▶ [PROBLEM DETAILS]:
Restate all data exactly. No images.
Segment Start: INPUT DATA
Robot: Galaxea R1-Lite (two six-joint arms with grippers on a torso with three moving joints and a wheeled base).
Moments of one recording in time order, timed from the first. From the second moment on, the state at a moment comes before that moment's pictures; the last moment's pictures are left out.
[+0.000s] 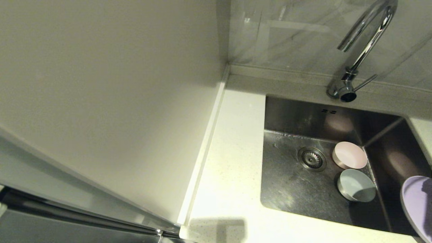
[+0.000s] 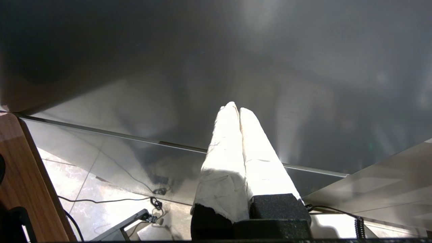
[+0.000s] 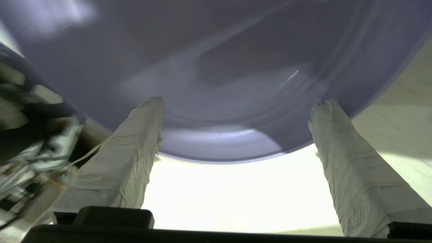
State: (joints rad) left arm 0.00 0.00 0.00 -0.01 0.00 -0.01; right arm -0.95 1.93 -1.43 1.06 0.29 -1.46
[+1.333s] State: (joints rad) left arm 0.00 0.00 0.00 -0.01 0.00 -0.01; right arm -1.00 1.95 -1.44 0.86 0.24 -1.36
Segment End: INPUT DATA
▶ [SOLUTION FOR THIS EXERCISE]:
Robot: Galaxea R1-Lite (two six-joint arms with grippers on a torso with three moving joints and a wheeled base).
Moments of one recording in time order, timed from the first. From the second moment on, the state at a moment comes before that moment's pictures; the last moment's pictures are left out.
[+0.000s] 
[+0.000s] 
[+0.000s] 
State: (joints rad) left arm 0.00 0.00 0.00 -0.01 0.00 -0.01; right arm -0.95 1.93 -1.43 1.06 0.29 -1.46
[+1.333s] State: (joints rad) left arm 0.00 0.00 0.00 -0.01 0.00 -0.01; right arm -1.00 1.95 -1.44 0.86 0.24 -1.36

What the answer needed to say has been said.